▸ Exercise requirements
What you return must be an exact copy of the lines in the listing below between the line holding "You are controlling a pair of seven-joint" and the line holding "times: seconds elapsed", inclusive, and nothing more.

'''

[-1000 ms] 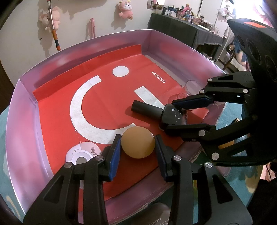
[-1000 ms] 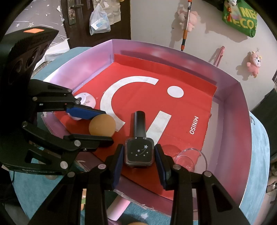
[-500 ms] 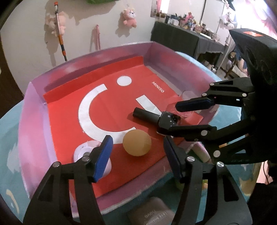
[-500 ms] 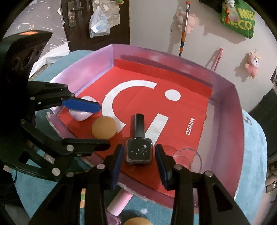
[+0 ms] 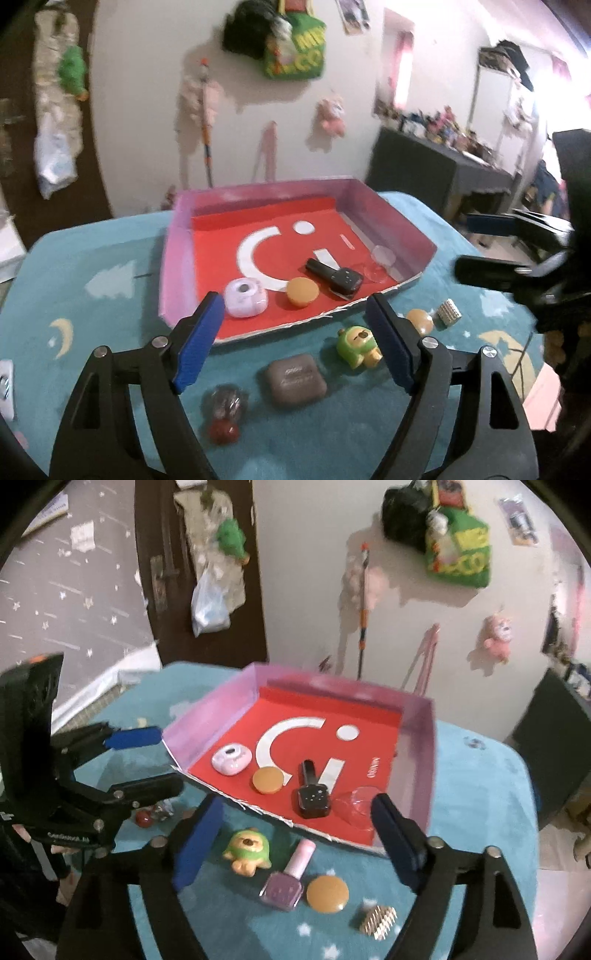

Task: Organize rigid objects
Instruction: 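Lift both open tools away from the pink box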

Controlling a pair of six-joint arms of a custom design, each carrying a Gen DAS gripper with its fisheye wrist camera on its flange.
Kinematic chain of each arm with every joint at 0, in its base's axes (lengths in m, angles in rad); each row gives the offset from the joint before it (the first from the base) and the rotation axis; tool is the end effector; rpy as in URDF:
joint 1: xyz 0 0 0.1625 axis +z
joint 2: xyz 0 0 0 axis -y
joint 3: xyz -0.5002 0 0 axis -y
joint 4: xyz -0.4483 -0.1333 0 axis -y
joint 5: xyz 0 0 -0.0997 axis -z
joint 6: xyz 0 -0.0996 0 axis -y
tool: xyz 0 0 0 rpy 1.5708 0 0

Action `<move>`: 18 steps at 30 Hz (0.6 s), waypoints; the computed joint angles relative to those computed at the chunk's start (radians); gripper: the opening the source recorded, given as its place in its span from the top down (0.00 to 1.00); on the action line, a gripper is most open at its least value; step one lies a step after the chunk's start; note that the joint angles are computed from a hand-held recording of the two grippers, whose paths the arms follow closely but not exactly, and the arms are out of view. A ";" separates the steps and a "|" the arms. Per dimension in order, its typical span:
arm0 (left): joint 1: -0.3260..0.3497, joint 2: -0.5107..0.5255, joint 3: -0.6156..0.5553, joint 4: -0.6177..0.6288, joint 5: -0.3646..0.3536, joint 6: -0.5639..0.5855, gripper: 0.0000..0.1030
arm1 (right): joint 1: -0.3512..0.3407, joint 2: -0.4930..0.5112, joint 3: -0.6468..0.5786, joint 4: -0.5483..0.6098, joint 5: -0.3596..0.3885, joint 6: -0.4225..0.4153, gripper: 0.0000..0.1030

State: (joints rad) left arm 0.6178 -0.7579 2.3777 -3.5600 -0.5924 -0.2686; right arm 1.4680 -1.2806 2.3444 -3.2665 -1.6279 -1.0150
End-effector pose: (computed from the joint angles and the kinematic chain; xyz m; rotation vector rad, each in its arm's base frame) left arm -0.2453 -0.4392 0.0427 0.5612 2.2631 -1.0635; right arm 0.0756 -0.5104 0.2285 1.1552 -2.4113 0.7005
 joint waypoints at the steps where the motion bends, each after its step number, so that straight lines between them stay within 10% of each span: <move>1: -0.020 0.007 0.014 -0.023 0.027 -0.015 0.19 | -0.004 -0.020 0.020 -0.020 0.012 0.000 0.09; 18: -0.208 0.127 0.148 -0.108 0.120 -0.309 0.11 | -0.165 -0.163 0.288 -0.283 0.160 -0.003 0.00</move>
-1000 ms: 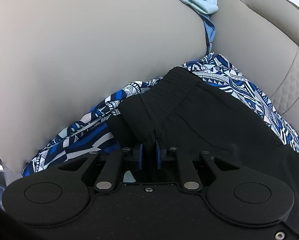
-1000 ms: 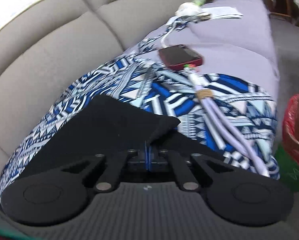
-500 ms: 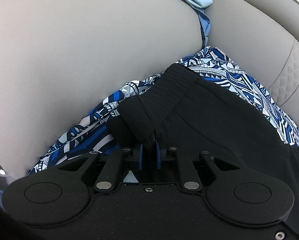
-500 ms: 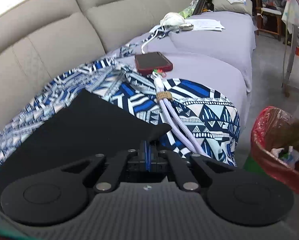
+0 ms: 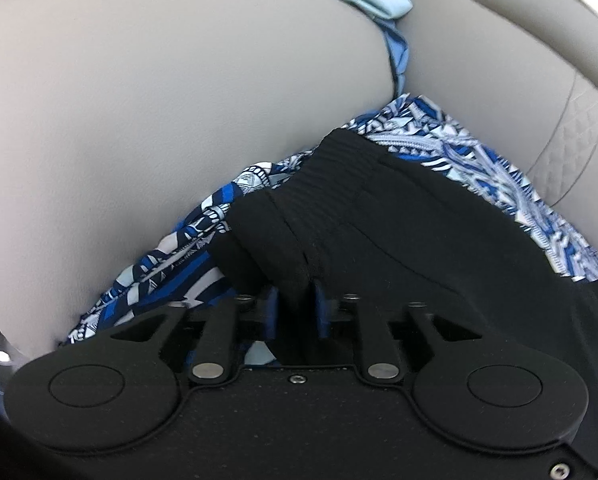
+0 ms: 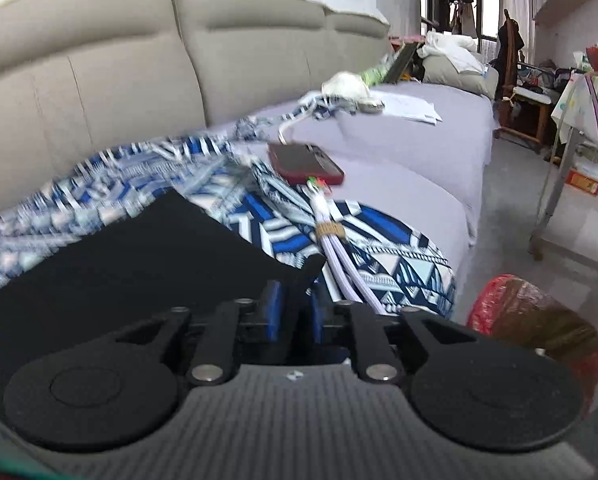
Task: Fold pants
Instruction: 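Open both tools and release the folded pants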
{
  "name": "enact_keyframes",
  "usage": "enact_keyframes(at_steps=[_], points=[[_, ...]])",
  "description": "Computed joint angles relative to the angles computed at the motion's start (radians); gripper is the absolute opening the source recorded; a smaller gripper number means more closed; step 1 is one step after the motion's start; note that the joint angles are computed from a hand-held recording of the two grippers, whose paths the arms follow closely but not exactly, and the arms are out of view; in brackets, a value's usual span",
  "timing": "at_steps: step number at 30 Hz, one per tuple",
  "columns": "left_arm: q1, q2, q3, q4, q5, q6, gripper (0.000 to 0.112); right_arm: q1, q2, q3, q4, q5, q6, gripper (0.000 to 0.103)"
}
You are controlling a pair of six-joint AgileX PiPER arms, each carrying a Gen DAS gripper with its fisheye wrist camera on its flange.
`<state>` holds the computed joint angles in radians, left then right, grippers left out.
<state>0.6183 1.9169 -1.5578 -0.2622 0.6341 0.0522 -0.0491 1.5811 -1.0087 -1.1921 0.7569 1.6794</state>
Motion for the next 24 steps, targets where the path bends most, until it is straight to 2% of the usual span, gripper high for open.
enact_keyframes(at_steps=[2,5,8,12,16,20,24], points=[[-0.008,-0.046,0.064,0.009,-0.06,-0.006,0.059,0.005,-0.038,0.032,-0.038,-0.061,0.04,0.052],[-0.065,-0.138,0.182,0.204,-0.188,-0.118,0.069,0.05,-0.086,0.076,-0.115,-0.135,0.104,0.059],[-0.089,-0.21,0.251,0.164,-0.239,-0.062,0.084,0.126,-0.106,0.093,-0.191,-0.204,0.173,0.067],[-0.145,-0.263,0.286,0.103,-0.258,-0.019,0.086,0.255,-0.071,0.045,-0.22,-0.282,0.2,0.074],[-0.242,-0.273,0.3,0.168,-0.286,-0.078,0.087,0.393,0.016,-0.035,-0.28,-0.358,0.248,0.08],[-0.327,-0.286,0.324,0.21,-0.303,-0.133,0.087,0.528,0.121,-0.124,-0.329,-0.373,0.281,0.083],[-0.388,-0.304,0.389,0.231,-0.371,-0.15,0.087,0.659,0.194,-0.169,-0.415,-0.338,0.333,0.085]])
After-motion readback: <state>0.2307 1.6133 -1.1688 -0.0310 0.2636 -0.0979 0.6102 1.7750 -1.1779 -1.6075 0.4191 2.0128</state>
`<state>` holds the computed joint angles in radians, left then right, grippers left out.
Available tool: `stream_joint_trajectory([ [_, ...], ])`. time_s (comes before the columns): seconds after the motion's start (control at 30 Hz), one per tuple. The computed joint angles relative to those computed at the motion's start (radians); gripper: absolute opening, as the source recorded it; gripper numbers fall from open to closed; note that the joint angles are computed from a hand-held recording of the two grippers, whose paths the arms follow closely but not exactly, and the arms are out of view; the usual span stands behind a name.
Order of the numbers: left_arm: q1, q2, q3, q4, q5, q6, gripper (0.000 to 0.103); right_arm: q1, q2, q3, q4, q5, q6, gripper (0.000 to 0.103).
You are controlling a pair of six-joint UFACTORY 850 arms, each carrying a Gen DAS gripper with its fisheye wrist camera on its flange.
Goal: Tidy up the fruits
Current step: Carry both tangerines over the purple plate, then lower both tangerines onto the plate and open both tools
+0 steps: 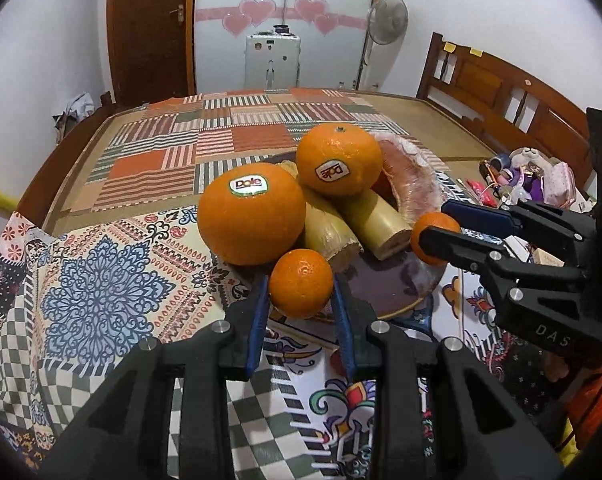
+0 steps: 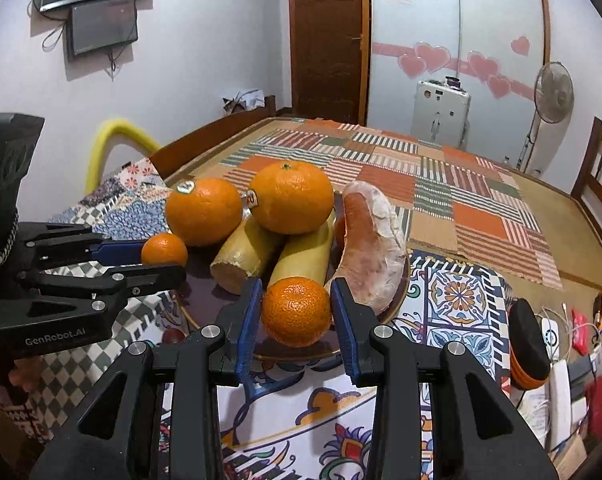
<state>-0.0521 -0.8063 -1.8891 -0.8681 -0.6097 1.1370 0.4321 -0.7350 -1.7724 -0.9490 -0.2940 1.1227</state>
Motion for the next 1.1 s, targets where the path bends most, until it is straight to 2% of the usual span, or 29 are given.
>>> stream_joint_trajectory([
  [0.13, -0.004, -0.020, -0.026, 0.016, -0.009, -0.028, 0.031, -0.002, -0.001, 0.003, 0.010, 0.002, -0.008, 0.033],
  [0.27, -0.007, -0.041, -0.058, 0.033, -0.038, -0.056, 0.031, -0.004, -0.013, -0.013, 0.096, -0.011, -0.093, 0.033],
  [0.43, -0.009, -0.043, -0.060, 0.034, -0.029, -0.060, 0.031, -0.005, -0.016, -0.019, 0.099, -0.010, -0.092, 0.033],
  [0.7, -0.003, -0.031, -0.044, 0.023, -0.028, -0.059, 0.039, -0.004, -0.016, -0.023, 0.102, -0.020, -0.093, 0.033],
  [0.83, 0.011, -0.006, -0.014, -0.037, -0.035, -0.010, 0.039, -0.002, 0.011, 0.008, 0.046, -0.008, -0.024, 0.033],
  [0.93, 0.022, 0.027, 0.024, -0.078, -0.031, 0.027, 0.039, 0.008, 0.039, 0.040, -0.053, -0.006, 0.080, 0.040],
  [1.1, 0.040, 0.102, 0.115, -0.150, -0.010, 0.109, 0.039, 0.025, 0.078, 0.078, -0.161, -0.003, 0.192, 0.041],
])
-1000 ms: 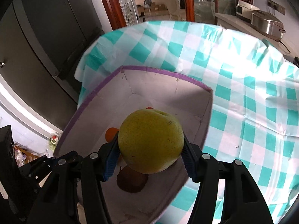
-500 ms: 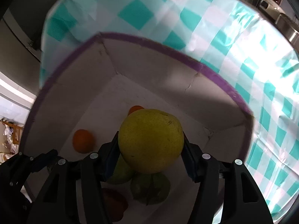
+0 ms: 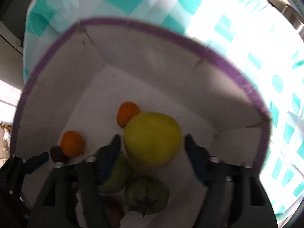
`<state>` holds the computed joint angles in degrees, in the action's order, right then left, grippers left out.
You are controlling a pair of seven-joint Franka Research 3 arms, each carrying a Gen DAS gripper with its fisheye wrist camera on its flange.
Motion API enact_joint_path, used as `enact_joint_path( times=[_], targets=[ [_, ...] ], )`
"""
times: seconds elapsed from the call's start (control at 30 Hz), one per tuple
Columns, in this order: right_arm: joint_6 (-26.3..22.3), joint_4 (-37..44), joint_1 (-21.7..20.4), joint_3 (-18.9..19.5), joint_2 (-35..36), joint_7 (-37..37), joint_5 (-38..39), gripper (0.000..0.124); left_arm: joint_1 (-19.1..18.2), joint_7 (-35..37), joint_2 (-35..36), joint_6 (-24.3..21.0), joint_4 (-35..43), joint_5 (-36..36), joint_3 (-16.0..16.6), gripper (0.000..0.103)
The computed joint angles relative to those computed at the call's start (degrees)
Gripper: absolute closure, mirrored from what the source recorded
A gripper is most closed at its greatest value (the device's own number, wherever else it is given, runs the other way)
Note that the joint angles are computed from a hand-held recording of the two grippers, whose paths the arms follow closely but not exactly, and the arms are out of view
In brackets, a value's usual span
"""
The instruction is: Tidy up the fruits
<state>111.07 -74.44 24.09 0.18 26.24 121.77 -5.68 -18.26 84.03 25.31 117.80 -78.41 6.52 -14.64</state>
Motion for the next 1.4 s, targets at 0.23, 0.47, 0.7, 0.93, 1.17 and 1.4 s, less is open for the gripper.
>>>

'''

▸ Your response
You are controlling a pair of seven-joint Franka Research 3 arms, each carrying a Gen DAS gripper with its fisheye wrist camera on its flange.
Motion API enact_joint_path, used as `enact_joint_path( times=[_], targets=[ [_, ...] ], )`
"""
times: seconds elapsed from the call's start (control at 30 Hz), one per tuple

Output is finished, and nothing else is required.